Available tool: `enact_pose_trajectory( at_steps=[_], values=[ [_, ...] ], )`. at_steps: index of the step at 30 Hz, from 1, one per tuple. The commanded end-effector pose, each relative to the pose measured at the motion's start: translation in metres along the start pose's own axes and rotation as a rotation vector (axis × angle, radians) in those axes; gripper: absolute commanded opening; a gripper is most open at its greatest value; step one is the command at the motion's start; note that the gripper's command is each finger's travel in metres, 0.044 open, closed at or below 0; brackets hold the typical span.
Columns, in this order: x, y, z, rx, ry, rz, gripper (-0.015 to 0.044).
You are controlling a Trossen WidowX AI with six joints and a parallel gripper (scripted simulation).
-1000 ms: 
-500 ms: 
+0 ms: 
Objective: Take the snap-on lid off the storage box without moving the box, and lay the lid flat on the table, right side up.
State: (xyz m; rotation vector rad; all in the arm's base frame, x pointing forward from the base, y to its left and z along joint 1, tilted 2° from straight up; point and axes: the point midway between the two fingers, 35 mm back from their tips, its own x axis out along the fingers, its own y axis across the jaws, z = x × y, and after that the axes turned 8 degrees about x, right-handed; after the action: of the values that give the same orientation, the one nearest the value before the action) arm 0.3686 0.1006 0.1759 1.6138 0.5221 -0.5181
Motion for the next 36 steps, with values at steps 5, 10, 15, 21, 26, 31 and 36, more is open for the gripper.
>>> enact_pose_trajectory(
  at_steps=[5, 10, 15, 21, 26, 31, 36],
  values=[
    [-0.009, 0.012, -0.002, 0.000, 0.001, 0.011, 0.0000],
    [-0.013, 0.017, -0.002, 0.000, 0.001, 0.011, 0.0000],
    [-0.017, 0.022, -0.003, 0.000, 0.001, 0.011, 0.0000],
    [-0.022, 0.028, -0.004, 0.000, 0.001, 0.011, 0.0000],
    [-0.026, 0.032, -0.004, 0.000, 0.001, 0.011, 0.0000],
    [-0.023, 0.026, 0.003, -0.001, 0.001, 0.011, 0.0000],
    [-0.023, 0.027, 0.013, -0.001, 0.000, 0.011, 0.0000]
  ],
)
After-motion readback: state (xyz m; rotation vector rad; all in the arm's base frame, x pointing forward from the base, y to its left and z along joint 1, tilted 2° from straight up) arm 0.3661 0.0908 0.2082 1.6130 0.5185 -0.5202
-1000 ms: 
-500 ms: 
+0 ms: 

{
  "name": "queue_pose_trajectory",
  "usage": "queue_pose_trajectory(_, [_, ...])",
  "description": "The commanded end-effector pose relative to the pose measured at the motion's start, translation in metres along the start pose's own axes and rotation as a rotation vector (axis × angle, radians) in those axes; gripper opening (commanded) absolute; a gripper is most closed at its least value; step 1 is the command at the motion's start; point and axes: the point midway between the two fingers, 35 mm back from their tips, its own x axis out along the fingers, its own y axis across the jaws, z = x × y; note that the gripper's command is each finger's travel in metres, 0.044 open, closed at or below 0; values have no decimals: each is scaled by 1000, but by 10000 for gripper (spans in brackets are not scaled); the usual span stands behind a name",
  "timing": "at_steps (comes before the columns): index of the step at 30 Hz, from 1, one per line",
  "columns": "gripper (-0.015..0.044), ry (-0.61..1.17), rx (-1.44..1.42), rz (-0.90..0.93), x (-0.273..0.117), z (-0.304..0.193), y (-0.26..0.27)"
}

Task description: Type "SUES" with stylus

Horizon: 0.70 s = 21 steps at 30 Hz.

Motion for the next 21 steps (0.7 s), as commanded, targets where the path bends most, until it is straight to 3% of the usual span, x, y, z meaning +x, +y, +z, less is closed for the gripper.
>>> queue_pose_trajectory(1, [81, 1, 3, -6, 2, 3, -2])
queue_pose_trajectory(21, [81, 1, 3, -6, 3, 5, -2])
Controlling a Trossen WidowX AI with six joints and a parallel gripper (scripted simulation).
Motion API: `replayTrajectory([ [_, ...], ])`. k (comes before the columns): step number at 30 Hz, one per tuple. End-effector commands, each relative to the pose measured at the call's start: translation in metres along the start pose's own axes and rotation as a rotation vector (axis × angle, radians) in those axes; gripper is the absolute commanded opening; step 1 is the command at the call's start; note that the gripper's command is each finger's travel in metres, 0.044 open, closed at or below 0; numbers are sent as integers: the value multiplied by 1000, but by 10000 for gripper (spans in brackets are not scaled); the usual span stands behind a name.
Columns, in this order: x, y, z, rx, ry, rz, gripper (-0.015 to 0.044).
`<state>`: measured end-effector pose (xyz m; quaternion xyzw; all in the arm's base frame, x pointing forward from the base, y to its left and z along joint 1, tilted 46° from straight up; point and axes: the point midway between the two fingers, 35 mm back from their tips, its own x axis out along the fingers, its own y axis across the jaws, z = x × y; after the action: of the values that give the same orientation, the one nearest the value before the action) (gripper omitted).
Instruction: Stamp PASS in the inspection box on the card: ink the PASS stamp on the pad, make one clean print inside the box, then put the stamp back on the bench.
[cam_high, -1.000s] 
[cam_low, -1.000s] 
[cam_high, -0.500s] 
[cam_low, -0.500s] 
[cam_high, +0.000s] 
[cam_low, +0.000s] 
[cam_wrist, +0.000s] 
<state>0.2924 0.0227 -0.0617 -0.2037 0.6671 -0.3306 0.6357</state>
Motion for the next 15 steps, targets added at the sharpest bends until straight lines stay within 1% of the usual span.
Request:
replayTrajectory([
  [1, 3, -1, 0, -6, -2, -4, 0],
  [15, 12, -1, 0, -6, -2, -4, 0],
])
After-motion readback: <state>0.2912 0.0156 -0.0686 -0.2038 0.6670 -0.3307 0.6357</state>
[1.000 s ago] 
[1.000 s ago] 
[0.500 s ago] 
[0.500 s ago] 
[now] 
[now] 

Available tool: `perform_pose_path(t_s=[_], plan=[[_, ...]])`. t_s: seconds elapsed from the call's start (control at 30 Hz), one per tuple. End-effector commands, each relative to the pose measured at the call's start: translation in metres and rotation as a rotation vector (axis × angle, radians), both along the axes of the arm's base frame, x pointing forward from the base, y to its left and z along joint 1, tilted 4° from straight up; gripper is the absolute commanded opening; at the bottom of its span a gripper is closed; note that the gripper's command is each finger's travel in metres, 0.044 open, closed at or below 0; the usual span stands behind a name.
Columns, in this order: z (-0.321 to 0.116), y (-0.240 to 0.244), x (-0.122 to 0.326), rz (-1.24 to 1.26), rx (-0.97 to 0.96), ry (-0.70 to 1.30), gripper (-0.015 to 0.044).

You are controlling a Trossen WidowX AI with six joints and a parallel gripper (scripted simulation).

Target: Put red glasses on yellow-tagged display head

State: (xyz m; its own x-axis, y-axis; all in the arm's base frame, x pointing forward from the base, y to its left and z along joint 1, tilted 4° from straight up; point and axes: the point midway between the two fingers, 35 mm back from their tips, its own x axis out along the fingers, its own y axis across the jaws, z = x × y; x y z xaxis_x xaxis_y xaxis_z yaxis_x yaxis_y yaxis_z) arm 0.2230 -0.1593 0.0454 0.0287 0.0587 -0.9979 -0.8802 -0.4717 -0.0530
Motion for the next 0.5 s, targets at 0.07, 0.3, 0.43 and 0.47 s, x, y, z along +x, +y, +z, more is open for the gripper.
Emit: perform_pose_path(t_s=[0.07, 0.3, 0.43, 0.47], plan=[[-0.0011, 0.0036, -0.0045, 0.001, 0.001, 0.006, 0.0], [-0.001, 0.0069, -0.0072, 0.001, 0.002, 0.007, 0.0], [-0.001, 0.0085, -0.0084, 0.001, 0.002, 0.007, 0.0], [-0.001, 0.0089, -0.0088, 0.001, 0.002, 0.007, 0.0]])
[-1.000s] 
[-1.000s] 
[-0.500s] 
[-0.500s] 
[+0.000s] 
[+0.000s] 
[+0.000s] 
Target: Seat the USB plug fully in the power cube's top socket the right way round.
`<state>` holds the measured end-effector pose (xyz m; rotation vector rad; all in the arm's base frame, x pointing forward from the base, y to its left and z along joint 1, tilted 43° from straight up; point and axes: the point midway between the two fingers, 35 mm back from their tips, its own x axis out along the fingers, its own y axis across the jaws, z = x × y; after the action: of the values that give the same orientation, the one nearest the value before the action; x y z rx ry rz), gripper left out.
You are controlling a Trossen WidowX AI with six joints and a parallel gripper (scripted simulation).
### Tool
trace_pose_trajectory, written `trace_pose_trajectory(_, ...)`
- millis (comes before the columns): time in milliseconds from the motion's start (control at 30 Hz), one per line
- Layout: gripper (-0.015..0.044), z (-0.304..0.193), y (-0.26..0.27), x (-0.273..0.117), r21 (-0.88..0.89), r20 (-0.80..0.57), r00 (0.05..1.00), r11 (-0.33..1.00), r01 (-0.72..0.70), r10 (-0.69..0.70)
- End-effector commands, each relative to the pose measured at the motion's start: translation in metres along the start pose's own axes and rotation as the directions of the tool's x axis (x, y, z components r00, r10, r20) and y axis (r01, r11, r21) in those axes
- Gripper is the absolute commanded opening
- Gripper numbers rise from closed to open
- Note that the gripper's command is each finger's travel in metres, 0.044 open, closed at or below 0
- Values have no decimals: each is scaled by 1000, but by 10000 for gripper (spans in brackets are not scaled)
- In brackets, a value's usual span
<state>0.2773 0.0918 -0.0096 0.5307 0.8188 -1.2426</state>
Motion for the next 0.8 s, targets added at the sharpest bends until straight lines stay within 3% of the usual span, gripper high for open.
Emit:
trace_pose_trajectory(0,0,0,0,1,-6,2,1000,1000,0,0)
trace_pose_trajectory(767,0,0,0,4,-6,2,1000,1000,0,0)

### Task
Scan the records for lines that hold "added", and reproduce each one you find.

### Exercise response
Motion for the next 15 steps, targets added at the sharpest bends until straight lines stay within 1% of the usual span.
Motion for the next 0.8 s, targets added at the sharpest bends until straight lines stay within 3% of the usual span, gripper high for open.

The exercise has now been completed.